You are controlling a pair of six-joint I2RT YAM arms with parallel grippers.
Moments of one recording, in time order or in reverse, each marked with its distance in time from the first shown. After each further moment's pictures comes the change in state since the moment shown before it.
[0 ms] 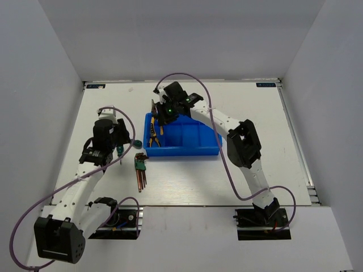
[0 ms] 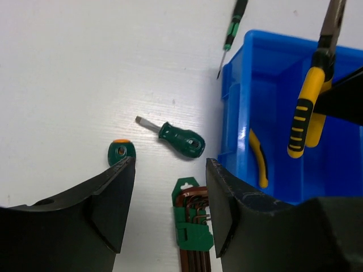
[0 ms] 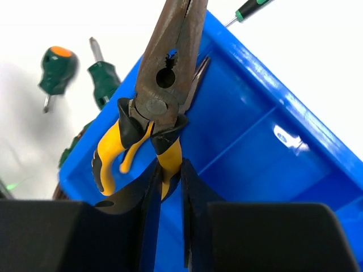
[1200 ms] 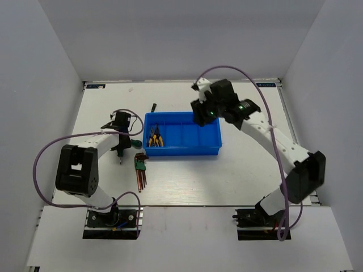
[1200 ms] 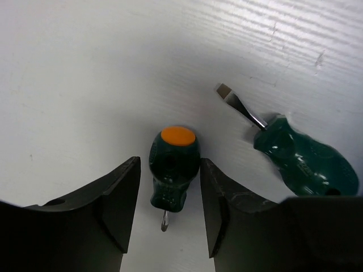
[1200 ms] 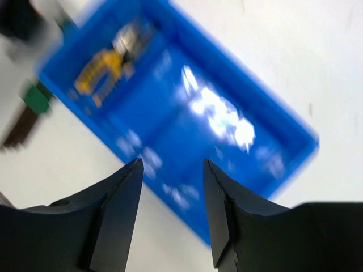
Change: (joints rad) left arm 0.002 0.629 0.194 -0.177 -0.274 -0.046; right arm -0.105 -0.661 -0.488 -0.002 0.142 -0.245
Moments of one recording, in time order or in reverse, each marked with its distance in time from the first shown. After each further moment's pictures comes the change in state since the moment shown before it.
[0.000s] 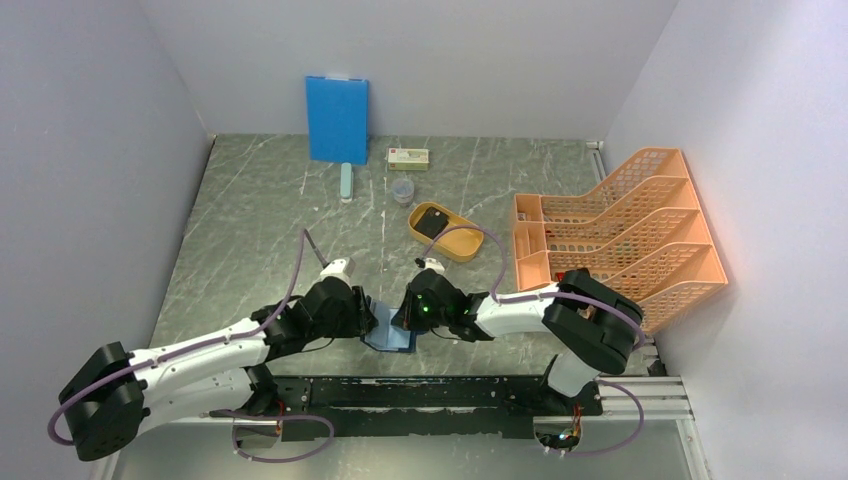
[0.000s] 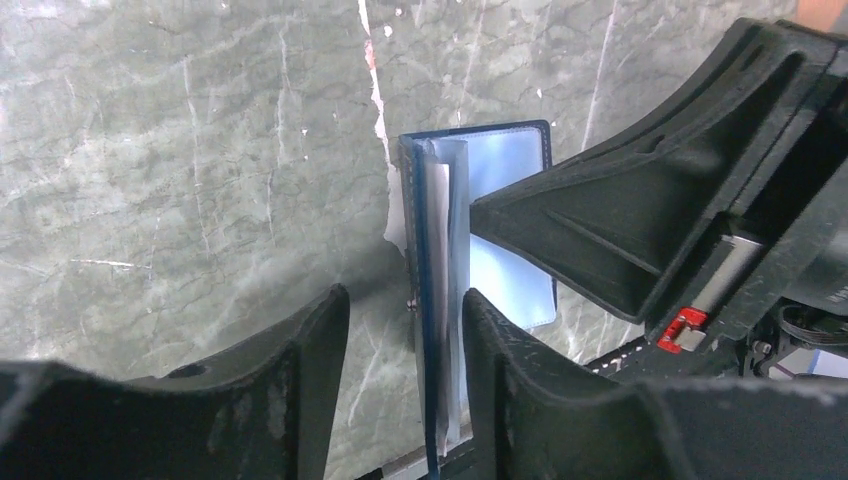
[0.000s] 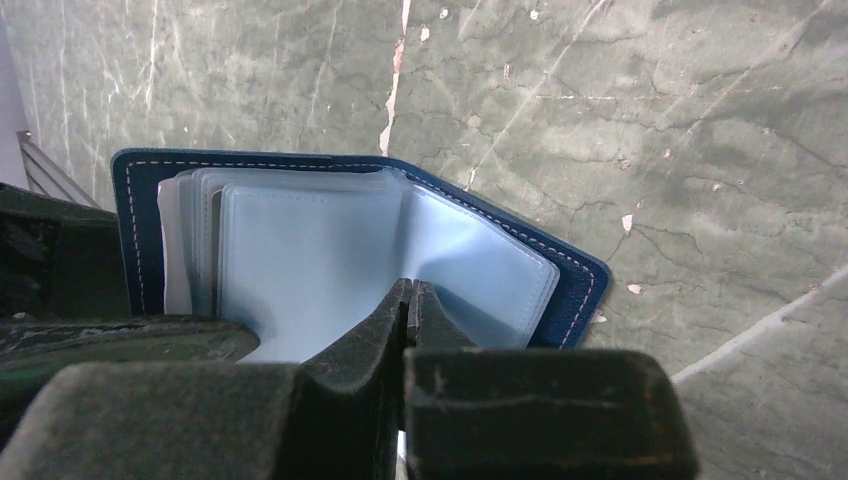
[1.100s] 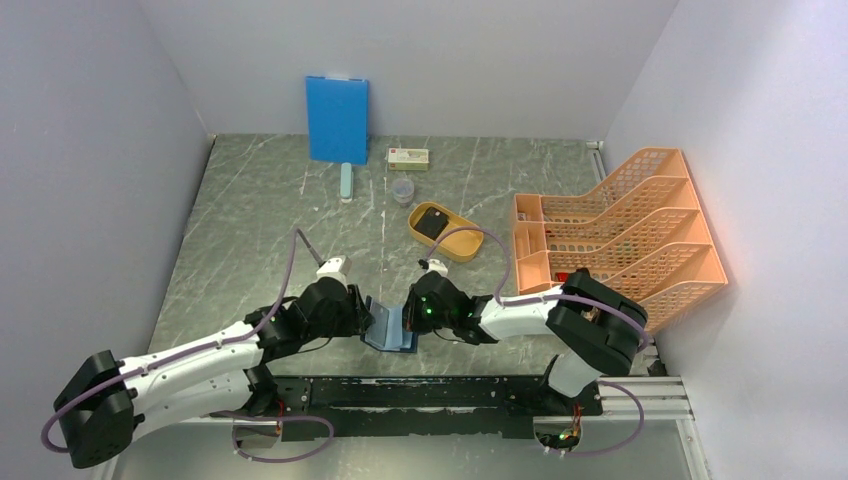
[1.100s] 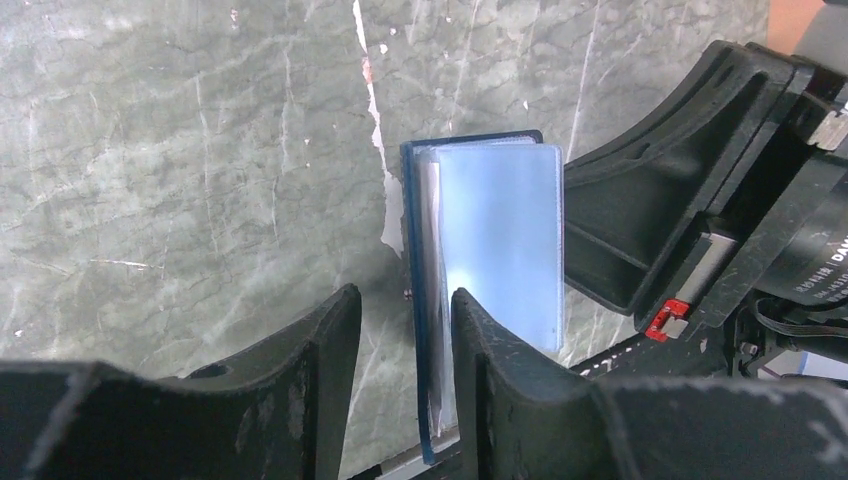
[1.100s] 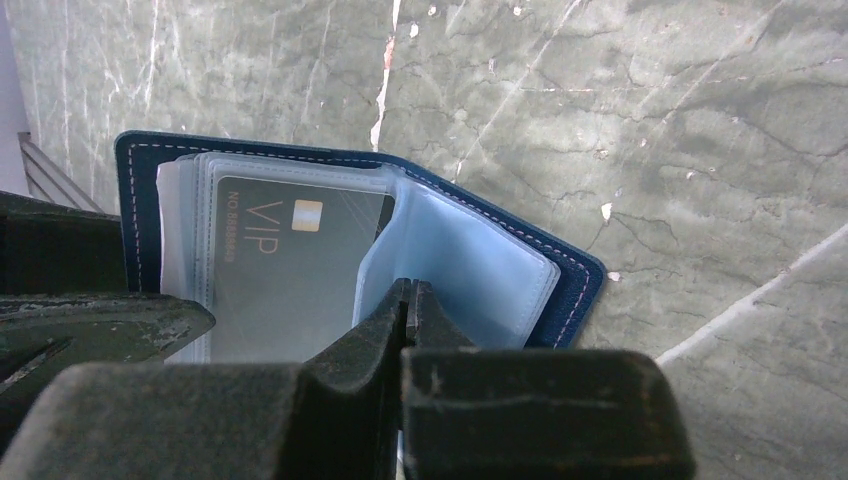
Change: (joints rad) left arm 0.000 -0.073 0.000 -0.030 -0.022 0.009; right arm 0.000 -0.023 -0.040 0.033 0.015 -0.009
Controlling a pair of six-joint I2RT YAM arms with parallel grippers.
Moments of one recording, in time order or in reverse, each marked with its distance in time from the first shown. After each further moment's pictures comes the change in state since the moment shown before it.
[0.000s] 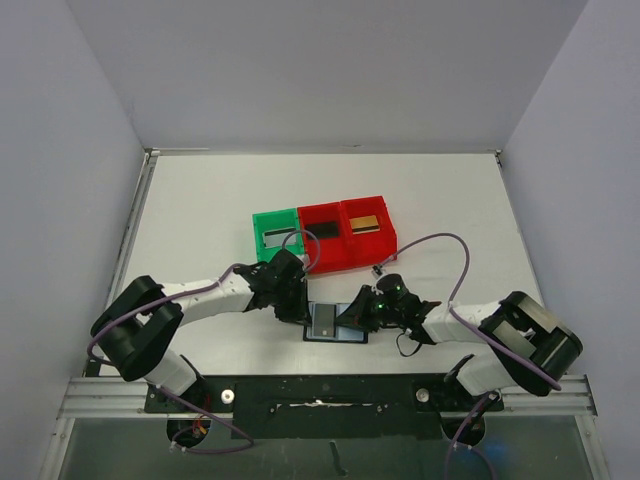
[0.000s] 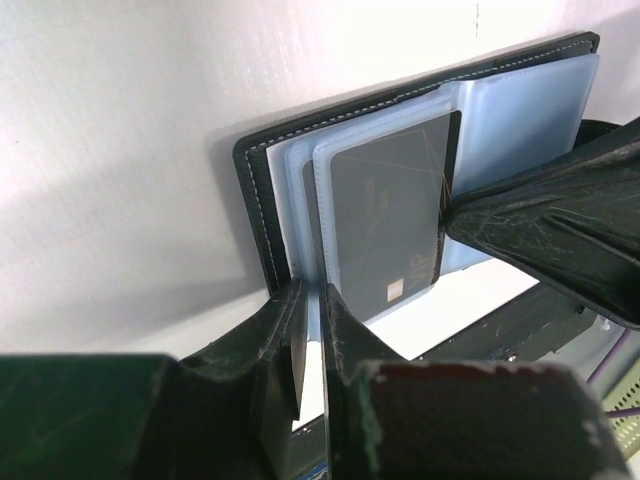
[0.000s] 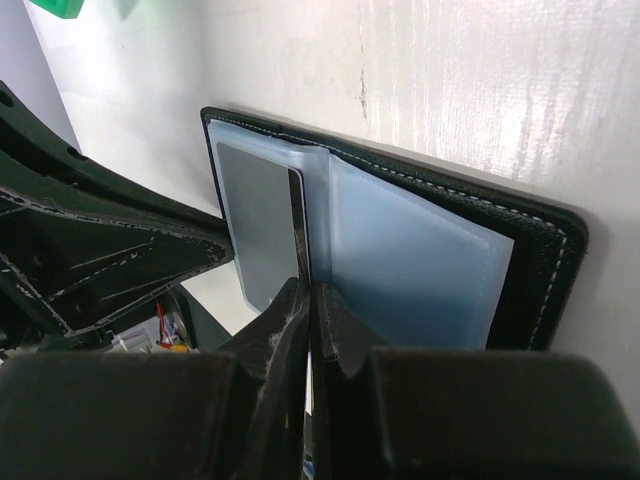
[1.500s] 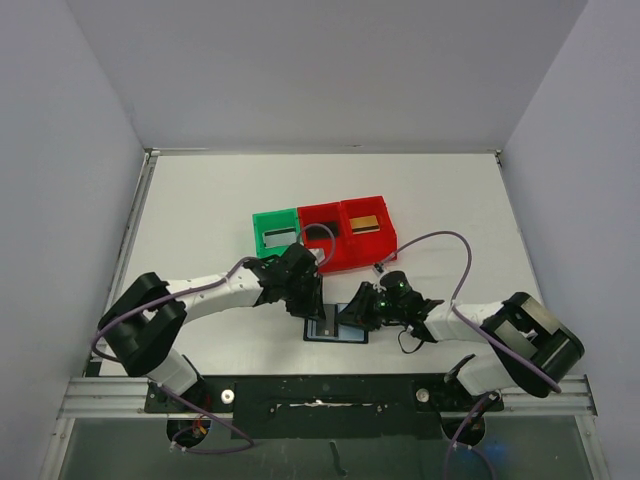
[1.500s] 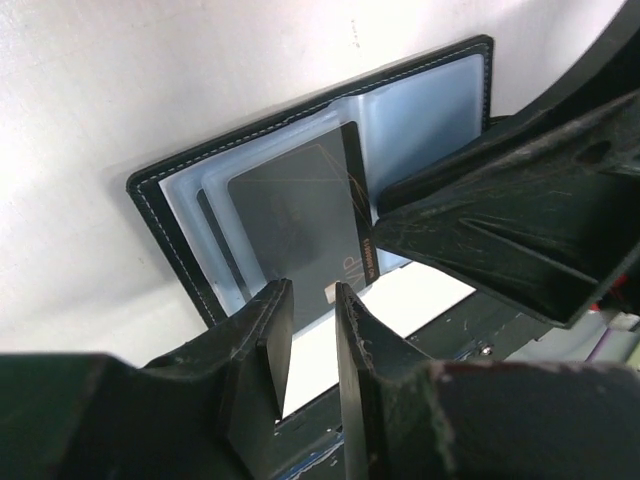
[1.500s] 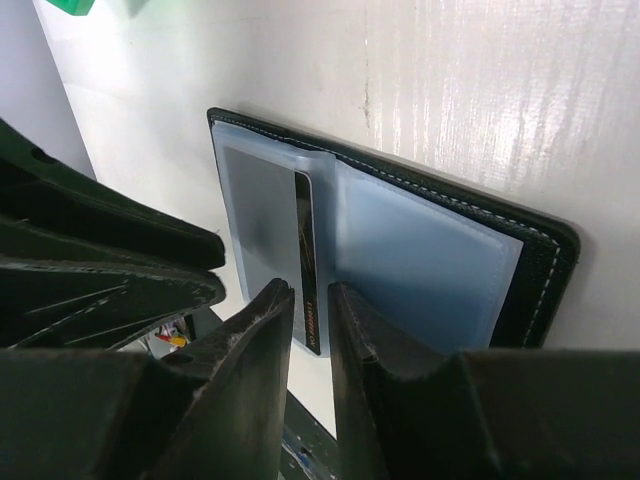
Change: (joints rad) left arm -0.048 0.033 0.123 -0.048 -0.001 0.028; right arm -0.036 -0.013 0.002 -0.014 -0.048 -0.045
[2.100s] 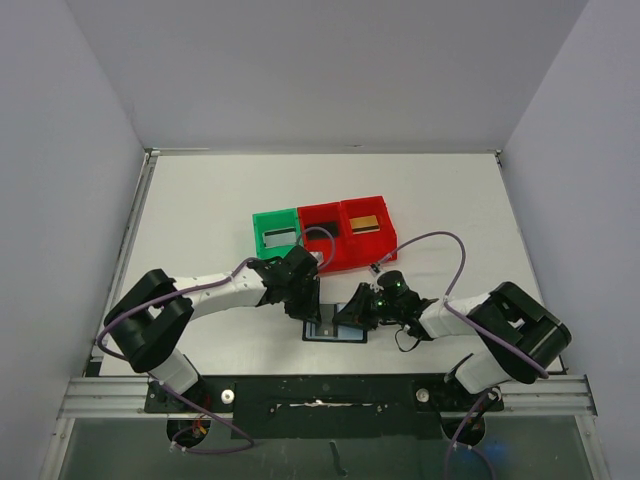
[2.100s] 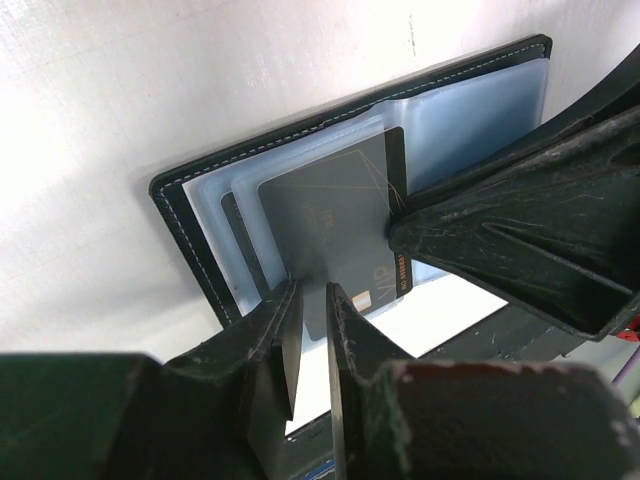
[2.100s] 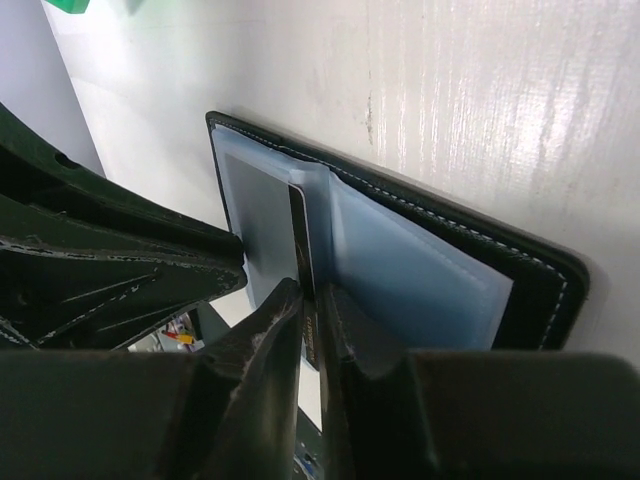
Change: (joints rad) left arm -0.009 0.043 0.000 -0.019 -0.041 0.004; right arm 0.002 0.086 0.006 0.093 -0.035 0.018
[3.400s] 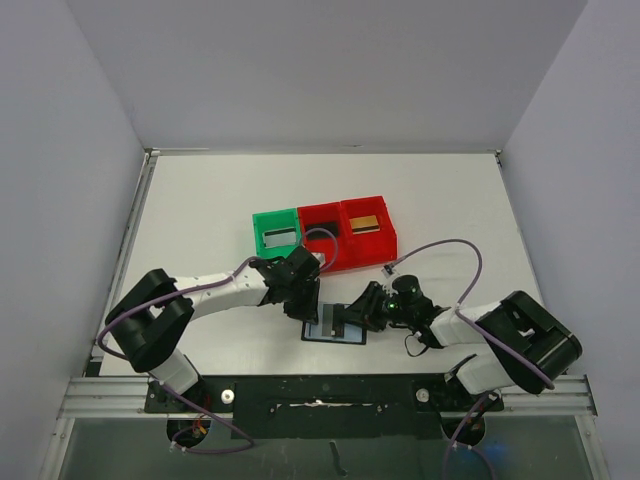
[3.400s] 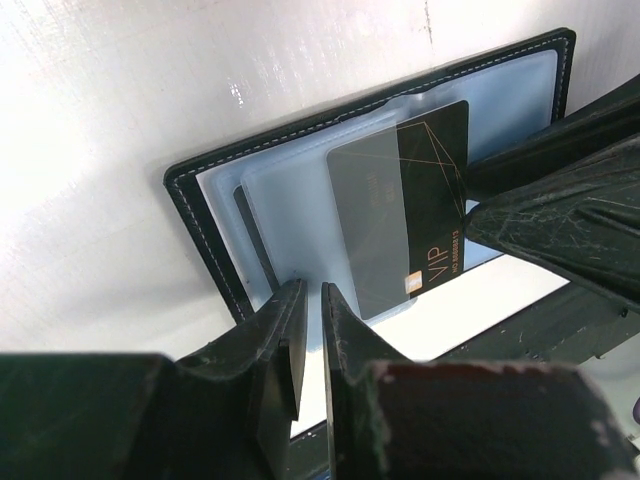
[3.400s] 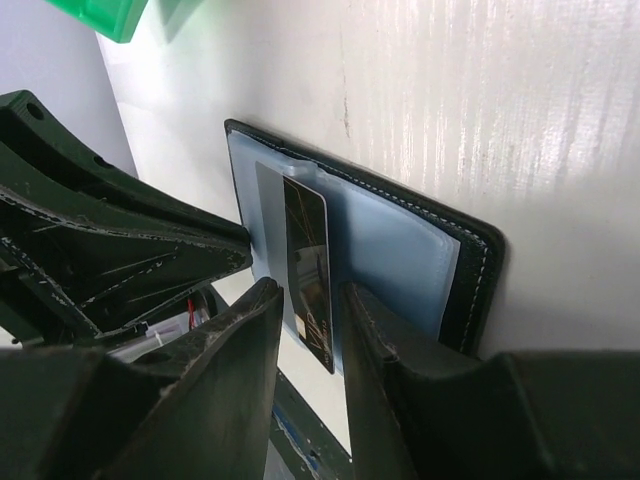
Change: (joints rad) left arm -0.013 0.002 0.019 -0.049 -0.039 0.049; right arm -0.075 -0.076 -0.103 0.093 -0.021 0.029
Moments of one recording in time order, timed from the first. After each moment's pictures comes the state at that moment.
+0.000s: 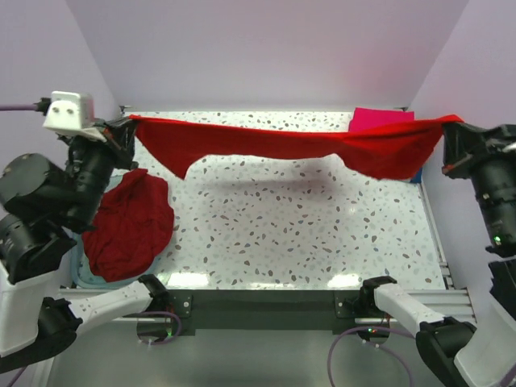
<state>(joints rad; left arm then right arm) -0.78 0.94 1.78 -0.73 -0.63 -0.01 0.18 0.99 2.10 -0.97 0.14 0.18</state>
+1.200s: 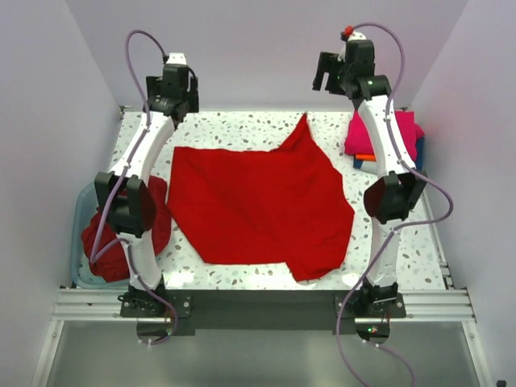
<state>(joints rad) -0.19 1.95 1.93 -0.52 -0.50 -0.05 0.18 2.13 2.43 -0.72 0.05 0.24</state>
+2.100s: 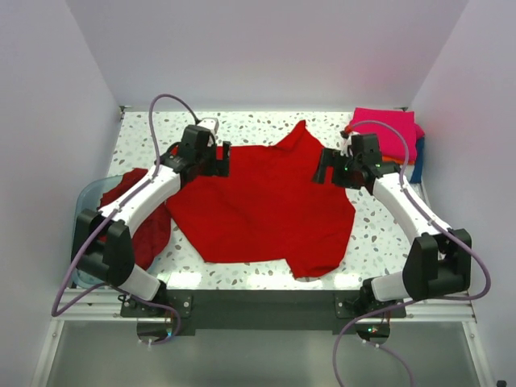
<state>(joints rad) -0.39 1.53 1.19 -0.40 -0.13 -0.24 0.18 1.40 1.07 -0.51 -0.19 0.33</state>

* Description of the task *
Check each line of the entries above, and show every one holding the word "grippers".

* Answer box *
You are controlling a pair of six-joint I2RT YAM arms with parallel grippers.
Controlling a pair of six-joint I2RT YAM arms with parallel grippers.

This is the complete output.